Similarly, the German team tested2 serum from 15 people who had previously been infected with SARS-CoV-2, and found that their antibodies neutralized B.1.617 about 50% less effectively than previously circulating strains. When they tested serum from participants who’d had two shots of the Pfizer vaccine, they found that the antibodies were about 67% less potent against B.1.617.
Two other small studies, one from Yadav’s team5 testing the Covaxin vaccine made by Indian firm Bharat Biotech in Hyderabad, and an as-yet-unpublished study on Covishield, showed that the vaccines continue to work. But Yadav observed small drops in the effectiveness of neutralizing antibodies generated by the Covaxin vaccine.
The B.1.617 variant does seem to have an advantage over previously circulating versions of the virus, especially in individuals whose immunity is waning a while after previous infection or vaccination, says Hoffman.
Caveats and caution
But Gupta cautions that these lab studies all involve small groups and show smaller drops in antibody effectiveness, compared with what has been seen with other variants of concern.

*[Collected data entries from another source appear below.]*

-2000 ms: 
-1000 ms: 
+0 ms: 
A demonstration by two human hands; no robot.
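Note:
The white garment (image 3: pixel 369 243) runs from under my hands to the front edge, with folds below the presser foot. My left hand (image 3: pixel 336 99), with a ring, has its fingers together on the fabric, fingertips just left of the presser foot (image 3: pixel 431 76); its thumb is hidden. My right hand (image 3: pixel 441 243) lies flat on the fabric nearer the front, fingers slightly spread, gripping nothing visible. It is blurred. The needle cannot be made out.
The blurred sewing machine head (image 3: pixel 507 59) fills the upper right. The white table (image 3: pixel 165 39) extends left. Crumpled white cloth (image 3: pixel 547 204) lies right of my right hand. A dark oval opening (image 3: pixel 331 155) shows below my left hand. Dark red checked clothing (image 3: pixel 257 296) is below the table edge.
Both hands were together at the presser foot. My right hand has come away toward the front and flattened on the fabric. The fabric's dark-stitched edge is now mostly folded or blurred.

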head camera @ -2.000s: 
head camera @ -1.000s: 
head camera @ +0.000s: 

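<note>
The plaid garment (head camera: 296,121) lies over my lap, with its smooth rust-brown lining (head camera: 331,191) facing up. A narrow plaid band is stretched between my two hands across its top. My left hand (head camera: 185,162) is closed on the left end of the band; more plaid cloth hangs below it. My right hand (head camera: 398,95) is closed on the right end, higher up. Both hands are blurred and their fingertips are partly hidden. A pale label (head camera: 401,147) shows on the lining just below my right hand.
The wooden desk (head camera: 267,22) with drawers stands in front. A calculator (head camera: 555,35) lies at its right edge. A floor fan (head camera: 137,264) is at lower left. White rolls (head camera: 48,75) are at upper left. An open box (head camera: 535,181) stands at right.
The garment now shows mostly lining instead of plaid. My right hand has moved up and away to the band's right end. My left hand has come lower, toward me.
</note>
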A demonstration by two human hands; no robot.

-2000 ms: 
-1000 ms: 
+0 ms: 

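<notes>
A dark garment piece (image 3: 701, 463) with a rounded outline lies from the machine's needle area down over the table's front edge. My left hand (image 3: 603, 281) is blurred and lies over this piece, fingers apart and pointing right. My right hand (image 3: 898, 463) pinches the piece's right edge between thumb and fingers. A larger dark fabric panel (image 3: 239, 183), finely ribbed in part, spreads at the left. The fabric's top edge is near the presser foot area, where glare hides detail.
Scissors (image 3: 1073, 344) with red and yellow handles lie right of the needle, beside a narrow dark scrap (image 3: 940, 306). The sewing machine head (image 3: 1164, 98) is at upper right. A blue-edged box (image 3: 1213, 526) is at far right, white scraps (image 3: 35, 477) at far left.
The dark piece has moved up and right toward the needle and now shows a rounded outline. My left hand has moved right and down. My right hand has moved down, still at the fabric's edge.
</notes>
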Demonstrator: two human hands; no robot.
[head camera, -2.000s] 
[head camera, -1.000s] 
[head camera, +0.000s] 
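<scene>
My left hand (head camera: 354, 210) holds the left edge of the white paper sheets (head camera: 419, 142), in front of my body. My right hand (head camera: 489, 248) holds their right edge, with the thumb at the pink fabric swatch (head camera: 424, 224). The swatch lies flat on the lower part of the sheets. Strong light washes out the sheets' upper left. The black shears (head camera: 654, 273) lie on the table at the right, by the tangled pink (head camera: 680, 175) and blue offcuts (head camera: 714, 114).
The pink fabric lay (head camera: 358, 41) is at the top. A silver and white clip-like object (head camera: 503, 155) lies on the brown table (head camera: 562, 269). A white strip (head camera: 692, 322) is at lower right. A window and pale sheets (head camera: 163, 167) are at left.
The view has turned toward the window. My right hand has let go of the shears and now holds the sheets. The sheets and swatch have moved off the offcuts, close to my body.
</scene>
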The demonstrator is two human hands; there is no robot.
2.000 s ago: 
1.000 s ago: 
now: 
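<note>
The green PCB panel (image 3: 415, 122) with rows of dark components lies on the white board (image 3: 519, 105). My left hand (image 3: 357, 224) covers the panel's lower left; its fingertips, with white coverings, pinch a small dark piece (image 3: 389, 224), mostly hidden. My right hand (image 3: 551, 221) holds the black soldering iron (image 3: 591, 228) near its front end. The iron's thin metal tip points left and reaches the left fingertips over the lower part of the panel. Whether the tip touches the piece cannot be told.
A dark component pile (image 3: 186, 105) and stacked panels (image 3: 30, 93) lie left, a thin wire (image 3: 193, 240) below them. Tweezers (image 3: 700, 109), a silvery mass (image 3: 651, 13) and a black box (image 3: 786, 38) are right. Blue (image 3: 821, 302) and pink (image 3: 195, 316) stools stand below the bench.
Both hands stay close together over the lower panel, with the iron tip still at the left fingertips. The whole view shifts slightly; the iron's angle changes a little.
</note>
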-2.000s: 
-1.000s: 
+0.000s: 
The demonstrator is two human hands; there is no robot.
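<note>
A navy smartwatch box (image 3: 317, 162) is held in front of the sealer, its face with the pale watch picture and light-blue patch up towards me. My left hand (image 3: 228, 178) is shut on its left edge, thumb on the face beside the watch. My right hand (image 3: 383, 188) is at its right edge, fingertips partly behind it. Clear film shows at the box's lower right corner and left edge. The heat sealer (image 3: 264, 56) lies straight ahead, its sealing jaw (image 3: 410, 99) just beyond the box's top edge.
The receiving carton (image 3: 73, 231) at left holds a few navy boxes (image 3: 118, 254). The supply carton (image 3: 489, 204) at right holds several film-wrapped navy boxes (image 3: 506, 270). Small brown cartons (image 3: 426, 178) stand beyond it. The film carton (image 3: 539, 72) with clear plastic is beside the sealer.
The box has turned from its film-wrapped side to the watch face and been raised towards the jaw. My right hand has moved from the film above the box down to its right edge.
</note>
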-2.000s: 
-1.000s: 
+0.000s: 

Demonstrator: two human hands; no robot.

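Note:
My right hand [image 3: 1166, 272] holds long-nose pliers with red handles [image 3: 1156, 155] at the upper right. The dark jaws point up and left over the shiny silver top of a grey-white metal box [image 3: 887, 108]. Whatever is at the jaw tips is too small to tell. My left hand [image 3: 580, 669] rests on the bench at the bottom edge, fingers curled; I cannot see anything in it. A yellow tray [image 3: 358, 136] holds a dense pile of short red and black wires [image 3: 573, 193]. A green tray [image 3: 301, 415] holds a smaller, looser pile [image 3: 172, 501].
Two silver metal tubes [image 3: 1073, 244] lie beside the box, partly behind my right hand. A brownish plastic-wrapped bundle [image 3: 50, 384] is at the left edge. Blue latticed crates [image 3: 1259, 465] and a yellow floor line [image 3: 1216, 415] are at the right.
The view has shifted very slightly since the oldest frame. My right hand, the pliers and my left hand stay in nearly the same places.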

Scientists also warn that experiments in serum are not always a good guide to whether a variant can evade immunity from a vaccine in the real world. Vaccines can cause the production of vast quantities of antibodies, so a dip in potency might not be significant. Furthermore, other parts of the immune system, such as T cells, might not be affected.
For example, the B.1.351 variant has been linked to much steeper drops in the potency of neutralizing antibodies, but studies in humans suggest that many vaccines remain highly effective against that variant, particularly at preventing severe disease.
For these reasons, the vaccines are likely to remain effective against B.1.617 and to limit severe disease. “The vaccine is still working,” says Yadav. “If you get vaccinated, you “will be protected, and the severity will be less”.
Nevertheless, “the surge in cases in India and scenes witnessed there is of grave concern internationally”, Nick Loman, a microbial genomicist and bioinformatician at the University of Birmingham, UK, told the Science Media Centre in London after the United Kingdom declared B.1.617.2 a variant of concern. “This variant will now be one to watch carefully."